To ensure correctness, each operation is bundled with a minimal amount of metadata, or **causal context** (`AddCtx`).
This context contains a **`VClock`**, which captures the complete history of events the replica has seen.
This history is then used to generate a **`Dot`**, which functions as a Hybrid Logical Clock (HLC) timestamp for the operation.
This single `Dot` provides both **idempotency** (due to its uniqueness) and **causal ordering** (as its internal counter is guaranteed to be greater than any previously seen event).
This robust, unified mechanism is what relaxes the network requirements from complex `exactly-once`, `causal-ordered` delivery to a simpler `at-least-once`, `unordered` model.
The core components that enable this design are:

-  **`Dot` (Unique Operation Identity):** A tuple of `(ActorId, counter)` that serves as a causally-aware, globally unique timestamp. The `counter` is a monotonically increasing logical time generated using HLC logic, while the `ActorId` acts as a tie-breaker.
-  **`VClock` (Causal History):** A map of `ActorId` to the latest `counter` seen from that actor. It captures a replica's knowledge of the system's history and provides the input needed to generate new HLC timestamps.
-  **`AddCtx` (The Causal Context):** The struct containing the `Dot` (the event's timestamp) and the `VClock` (the historical context) that travels with every operation.
-  **`Replica` (The Actor State):** A user-facing wrapper that manages the CRDT state, the actor's local `VClock`. It is responsible for generating new HLC timestamps for each local operation.

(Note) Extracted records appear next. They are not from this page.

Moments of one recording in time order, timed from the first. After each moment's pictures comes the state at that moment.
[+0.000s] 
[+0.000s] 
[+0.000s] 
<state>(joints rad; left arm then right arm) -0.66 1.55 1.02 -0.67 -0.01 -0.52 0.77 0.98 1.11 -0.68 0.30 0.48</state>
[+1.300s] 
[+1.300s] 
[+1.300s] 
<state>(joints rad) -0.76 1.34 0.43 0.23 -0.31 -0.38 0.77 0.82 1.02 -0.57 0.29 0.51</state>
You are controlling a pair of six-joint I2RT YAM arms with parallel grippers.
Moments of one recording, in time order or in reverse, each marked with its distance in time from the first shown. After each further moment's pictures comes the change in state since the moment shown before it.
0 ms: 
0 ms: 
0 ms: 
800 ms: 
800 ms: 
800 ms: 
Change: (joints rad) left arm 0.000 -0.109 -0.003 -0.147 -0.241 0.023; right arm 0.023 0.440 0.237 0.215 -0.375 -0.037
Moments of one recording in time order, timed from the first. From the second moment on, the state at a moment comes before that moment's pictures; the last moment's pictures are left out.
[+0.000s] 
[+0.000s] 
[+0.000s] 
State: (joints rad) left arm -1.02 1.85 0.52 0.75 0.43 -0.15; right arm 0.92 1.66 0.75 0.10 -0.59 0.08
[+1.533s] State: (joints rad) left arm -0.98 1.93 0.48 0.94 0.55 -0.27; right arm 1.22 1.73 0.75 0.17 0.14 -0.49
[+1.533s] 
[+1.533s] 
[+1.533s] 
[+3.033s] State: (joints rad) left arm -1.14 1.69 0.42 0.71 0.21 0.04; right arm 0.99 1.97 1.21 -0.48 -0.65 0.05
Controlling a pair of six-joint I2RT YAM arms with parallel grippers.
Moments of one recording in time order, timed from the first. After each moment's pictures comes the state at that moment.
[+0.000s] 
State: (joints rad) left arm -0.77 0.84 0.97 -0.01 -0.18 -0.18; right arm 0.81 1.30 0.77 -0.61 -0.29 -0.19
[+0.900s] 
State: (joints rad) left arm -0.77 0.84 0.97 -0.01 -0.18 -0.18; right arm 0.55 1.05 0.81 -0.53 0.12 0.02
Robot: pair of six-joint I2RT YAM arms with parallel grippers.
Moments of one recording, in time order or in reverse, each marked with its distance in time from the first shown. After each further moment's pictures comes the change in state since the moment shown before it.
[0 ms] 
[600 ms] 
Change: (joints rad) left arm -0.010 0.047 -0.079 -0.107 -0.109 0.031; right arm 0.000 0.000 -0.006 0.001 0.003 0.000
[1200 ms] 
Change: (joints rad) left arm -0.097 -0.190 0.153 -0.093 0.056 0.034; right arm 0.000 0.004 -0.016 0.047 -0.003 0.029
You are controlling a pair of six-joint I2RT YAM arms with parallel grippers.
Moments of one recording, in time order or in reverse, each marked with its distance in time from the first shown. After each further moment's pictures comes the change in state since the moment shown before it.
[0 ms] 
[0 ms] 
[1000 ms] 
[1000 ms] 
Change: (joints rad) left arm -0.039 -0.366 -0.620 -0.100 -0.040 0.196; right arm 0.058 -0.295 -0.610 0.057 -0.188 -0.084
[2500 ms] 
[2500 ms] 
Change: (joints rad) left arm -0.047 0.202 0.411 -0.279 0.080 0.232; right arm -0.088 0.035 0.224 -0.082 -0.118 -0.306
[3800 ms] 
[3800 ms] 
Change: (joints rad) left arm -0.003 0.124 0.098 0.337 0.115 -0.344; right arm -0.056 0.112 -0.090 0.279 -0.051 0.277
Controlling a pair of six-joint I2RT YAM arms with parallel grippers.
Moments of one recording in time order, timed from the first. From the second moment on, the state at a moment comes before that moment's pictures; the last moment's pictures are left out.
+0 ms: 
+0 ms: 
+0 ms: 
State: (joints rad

While the causal context adds a small overhead to each operation, the payload typically remains significantly smaller than synchronizing the full state of a CvRDT. This design provides the efficiency of an operation-based system with the flexibility to also merge full states, which is useful for an initial sync or for reconciling replicas that have been offline for extended periods.

## Implemented CmRDTs

- **`GCounter`**: A Grow-Only Counter.
- **`PNCounter`**: A Positive-Negative Counter.
- **`LWWRegister`**: A Last-Write-Wins Register.

## Testing ⚕

This library is tested using a combination of:

- **Unit tests** for core logic within each module.
- **Property-based tests** with `proptest` to rigorously verify that the CRDTs adhere to their mathematical properties (commutativity, associativity, idempotence) across a wide range of randomized scenarios.

## Roadmap 𖤓

The near-term goals for this library are:

- [ ] Implement `GSet` (Grow-Only Set).
- [ ] Implement `OrSet` (Observed-Remove Set).
- [ ] Implement `RGA` (Replicable Growable Array).

## License

This project is licensed under the MIT License. See the `LICENSE-MIT` file for details.